How to complete this task =
Using the listing below, show all lines that hold the word "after".

Data excerpt =
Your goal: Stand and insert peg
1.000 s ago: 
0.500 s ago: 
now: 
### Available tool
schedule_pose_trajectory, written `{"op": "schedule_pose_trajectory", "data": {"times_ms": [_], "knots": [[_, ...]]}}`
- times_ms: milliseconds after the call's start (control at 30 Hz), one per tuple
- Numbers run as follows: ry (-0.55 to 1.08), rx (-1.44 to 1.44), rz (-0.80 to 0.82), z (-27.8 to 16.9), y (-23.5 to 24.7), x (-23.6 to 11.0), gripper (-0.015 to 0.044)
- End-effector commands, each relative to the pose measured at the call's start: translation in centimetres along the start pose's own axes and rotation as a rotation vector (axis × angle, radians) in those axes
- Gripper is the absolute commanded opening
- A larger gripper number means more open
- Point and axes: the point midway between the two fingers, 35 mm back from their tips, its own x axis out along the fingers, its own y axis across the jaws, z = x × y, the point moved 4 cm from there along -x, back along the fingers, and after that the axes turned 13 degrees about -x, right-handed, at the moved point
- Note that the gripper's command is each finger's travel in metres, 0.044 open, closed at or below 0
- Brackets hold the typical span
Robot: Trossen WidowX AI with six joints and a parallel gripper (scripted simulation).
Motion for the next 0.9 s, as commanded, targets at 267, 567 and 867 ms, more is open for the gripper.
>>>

Answer to the exercise =
- times_ms: milliseconds after the call's start (control at 30 Hz), one per tuple
- Point and axes: the point midway between the two fingers, 35 mm back from their tips, its own x axis out along the fingers, its own y axis across the jaws, z = x × y, the point moved 4 cm from there along -x, back along the fingers, and after that the axes turned 13 degrees about -x, right-handed, at the moved point

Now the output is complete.